The rate of unemployment depends on the cumulative change in real GDP per capita, as relationship (1) implies. To reduce the rate of unemployment in Australia, the rate of GDP (real per capita) growth must be above 1.7% per year.  

 

Figure 1. The observed and predicted rate of unemployment in Australia between 1971 and 2012. 

 

Figure 2. The measured time series is regressed against the predicted one. R²=0.86 with both time series likely to be stationary.

Figure 3. The residual error of the unemployment model.

So, I have to repeat. The beauty of science is the accuracy of prediction. It is difficult to express the feelings of a researcher than new observations fit his predictions based on a simple concept.  It is especially sweet when this concept is different from the mainstream one.

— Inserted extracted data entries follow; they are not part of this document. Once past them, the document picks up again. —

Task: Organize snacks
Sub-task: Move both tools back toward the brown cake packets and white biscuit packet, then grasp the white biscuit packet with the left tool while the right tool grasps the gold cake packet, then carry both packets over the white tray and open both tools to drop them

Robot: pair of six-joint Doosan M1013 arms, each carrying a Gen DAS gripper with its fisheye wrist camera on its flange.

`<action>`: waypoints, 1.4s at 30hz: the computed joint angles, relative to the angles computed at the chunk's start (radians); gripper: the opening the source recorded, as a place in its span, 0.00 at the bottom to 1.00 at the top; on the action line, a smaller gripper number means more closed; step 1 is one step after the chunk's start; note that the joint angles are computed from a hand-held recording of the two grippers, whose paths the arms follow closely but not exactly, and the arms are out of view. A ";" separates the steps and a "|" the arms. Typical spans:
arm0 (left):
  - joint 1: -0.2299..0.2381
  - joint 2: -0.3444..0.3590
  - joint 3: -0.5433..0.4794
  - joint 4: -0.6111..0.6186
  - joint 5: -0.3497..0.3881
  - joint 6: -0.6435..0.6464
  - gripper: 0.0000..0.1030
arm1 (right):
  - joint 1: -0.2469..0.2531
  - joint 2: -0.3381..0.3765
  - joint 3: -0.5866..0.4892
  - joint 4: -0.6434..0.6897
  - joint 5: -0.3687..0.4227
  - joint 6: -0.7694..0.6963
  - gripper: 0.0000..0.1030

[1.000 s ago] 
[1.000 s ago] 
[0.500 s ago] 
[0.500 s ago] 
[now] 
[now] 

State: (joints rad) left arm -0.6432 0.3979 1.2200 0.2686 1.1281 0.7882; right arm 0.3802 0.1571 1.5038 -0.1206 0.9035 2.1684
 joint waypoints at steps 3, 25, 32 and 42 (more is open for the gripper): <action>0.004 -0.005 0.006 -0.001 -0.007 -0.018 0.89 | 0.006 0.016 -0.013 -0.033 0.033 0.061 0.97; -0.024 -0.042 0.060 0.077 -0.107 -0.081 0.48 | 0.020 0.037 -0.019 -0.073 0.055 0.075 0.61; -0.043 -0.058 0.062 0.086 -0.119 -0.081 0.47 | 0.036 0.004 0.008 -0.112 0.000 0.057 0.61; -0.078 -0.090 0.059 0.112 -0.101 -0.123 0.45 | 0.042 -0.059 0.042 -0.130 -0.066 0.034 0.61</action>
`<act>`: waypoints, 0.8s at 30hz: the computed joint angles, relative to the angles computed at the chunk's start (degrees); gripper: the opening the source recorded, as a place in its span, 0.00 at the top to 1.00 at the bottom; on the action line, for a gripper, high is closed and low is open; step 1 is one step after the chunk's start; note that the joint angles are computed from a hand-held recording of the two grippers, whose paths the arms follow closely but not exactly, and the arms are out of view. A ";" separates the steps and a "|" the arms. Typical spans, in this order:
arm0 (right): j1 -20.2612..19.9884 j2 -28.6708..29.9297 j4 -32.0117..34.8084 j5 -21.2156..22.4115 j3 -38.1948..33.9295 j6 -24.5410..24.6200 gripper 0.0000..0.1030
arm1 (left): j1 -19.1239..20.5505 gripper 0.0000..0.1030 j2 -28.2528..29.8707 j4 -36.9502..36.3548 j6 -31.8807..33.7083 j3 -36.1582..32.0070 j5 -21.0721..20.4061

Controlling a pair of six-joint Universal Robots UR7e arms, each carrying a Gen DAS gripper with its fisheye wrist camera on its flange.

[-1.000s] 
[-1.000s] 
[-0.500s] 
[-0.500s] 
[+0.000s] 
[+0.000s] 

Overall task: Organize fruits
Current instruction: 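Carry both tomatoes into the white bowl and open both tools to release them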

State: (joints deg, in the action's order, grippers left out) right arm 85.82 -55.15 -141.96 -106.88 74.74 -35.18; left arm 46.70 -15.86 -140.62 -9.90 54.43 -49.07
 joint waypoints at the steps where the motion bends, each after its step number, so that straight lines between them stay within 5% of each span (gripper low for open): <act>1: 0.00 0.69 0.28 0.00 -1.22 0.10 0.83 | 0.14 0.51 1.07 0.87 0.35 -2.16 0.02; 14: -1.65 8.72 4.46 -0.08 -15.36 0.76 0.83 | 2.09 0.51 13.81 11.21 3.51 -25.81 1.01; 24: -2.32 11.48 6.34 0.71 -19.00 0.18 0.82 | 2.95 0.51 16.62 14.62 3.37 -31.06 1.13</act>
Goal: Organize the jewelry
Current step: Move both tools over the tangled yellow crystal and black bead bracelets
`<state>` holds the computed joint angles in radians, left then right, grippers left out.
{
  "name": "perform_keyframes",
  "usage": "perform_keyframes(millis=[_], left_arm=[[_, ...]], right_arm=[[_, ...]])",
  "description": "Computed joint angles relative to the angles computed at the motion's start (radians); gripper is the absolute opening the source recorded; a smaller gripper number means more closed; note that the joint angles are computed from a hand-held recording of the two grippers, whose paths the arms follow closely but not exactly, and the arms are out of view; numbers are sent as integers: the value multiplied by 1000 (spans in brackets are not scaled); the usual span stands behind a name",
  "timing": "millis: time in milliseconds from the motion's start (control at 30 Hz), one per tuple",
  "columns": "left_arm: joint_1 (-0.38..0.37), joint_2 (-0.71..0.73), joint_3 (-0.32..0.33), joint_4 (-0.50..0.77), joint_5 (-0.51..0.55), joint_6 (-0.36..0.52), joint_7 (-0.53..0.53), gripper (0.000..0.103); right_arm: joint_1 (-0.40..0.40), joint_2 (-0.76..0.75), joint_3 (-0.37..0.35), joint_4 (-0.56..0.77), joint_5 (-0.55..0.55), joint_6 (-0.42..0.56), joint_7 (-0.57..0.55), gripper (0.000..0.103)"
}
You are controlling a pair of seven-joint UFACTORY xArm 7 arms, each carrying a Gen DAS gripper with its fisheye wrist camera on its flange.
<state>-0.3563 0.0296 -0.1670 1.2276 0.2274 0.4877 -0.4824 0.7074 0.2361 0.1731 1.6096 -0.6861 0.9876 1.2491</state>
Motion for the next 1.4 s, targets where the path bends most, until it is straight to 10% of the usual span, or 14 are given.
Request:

The beauty of science. Unemployment in Canada

The beauty of science is the accuracy of prediction. It is difficult to express the feelings of a researcher than new observations fit his predictions based on a simple concept.  It is especially sweet when this concept is different from the mainstream one. I am sure that economists never feel like that with all models flawed. Here, I present one of many cases of accurate predictions based on the link between GDP and unemployment, which is a modified Okun’s law in an integral form.

 

Canada provides an excellent set of macroeconomic data which can be described by a few deterministic links with a high level of reliability and confidence. We have retrieved real GDP (GK per capita) data from the Total Economic Database and the rate of unemployment from the OECD. In 2012, we published a paper in the Journal of Theoretical and Practical Research in Economic Fields, where presented the first version of the modified Okun’s law for developed countries including Canada. The model was estimated till 2010 and used the data available in 2011. The original model for Canada was also presented in this blog in 2011. It’s time to revisit the model and its predictions.

Overall, the model is estimated using the LSQ technique to the integral version of Okun’s law:

u(t) = u(t₀) + bln[G/G₀] + a(t-t₀) (1)

where u(t) is the predicted rate of unemployment at time t, G is the level of real GDP per capita, a and b are empirical coefficients. For Canada, we estimated the model with a structural break allowed by data somewhere between 1980 and 1990. The best-fit (dynamic) model minimizing the RMS error of the cumulative model (1) is as follows:

du = -0.28dlnG + 1.16, t<1983
du = -0.28dlnG + 0.30, t>1982 (2)

 

 
This model suggests no shift in the slope and a bigger change in the intercept around 1983. Figure 1 depicts the observed and predicted curves of the unemployment rate. Considering the accuracy of measurements for both involved variable the fit is excellent. The integral form of the dynamic Okun’s law (1) is characterized by a standard error of 0.67% for the period between 1971 and 2012. The average rate of unemployment for the same period is 8.12% with a standard deviation of the annual increment of 0.92%.  Figure 2 shows that when the observed time series is regressed against the predicted one, R²=0.87.  Here we do not test both time series for stationarity but presume that the rate of unemployment has to be a stationary time series in the long run.
One can suggest that the rate of unemployment has been driven by real economic growth and there is no much room for other macroeconomic variable to intervene. Personally, I admire the performance of this simple model and will keep reporting on it for Canada, but also for Spain, France, etc.

Figure 1. The observed and predicted rate of unemployment in the Canada between 1970 and 2010. 

Figure 2. The measured time series is regressed against the predicted one. R²=0.87 with both time series likely to be stationary.